Leaving all pictures aside, write out the records below precisely as given.

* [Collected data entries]
• • • •
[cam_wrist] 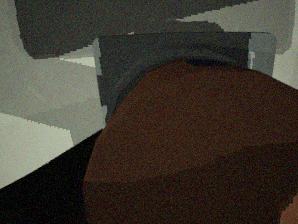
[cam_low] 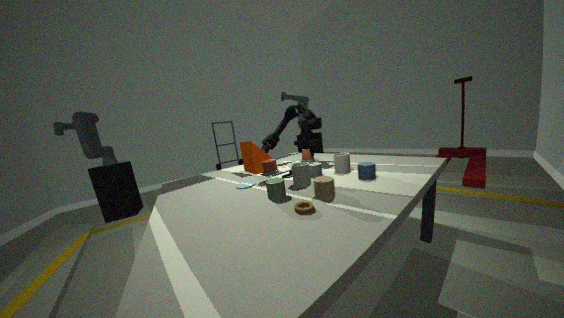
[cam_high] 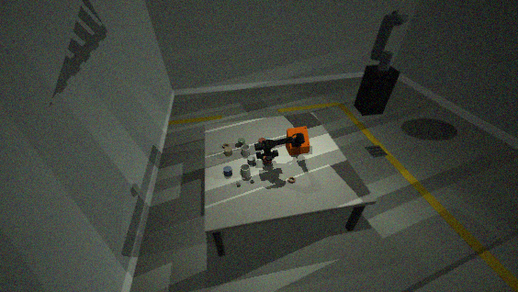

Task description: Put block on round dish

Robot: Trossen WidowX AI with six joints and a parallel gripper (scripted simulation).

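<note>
The grey-teal block is 1 cm below my gripper tip. Round my gripper tip: pale-blue round dish (39 cm to the right, 8 cm below, 5 cm behind); then balance (14 cm to the right, 4 cm below, 1 cm ahead); then red-brown cup (2 cm to the left, 1 cm above).
</note>
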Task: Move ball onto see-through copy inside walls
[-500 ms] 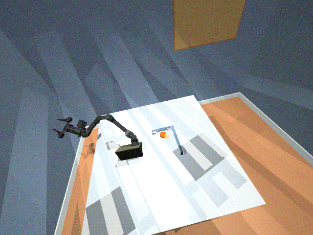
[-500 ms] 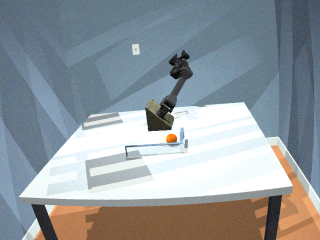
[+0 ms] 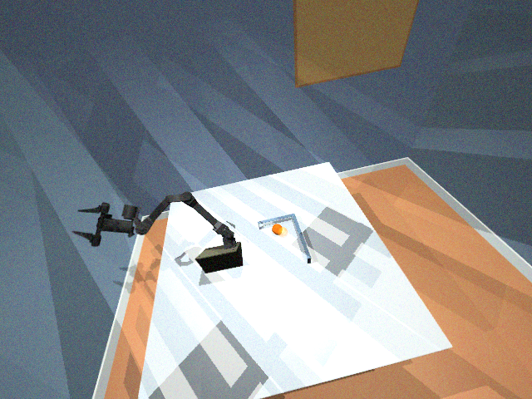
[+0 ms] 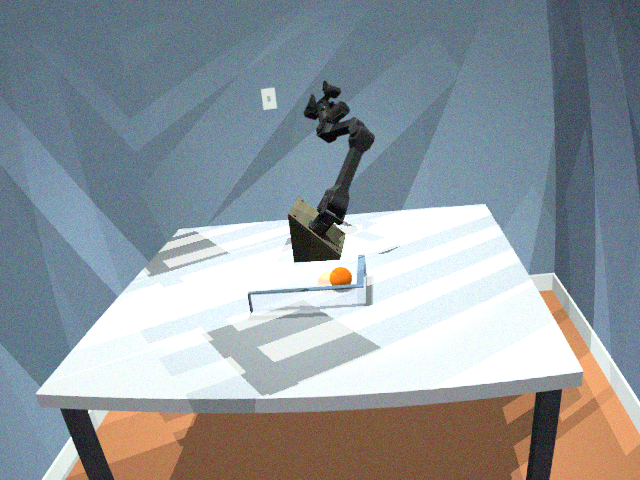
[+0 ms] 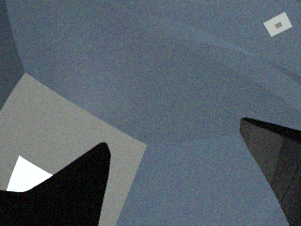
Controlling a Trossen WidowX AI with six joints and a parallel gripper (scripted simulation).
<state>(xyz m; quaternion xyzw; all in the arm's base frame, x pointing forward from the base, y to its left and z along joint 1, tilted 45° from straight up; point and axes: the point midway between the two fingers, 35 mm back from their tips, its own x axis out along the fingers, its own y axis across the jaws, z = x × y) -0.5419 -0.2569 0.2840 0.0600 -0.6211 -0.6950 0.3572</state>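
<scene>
Now: the orange ball 840 mm ahead of my gripper tip, 490 mm below it and 70 mm to the left of it. Round my gripper tip: see-through copy: 860 mm ahead, 490 mm below, 40 mm to the left.
</scene>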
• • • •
* [SOLVED EXERCISE]
[cam_wrist] 
[cam_low] 
[cam_high] 

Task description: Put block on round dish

Robot: Trossen WidowX AI with six joints and a parallel gripper (scripted simulation).

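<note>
The grey-teal block is 1 cm below my gripper tip. Round my gripper tip: pale-blue round dish (39 cm to the right, 8 cm below, 5 cm behind); then balance (14 cm to the right, 4 cm below, 1 cm ahead); then red-brown cup (2 cm to the left, 1 cm above).
</note>
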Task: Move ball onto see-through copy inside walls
[-500 ms] 
[-500 ms] 
[+0 ms] 
[+0 ms] 
[+0 ms] 
Controlling a Trossen WidowX AI with six joints and a parallel gripper (scripted simulation).
<state>(xyz m; quaternion xyzw; all in the arm's base frame, x pointing forward from the base, y to its left and z along joint 1, tilted 45° from straight up; point and axes: the point midway between the two fingers, 35 mm back from their tips, its own x axis out along the fingers, its own y axis across the jaws, z = x × y) -0.5419 -0.2569 0.2840 0.0600 -0.6211 -0.6950 0.3572</state>
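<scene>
Now: the orange ball 840 mm ahead of my gripper tip, 490 mm below it and 70 mm to the left of it. Round my gripper tip: see-through copy: 860 mm ahead, 490 mm below, 40 mm to the left.
</scene>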

Nothing remains to be added to this answer.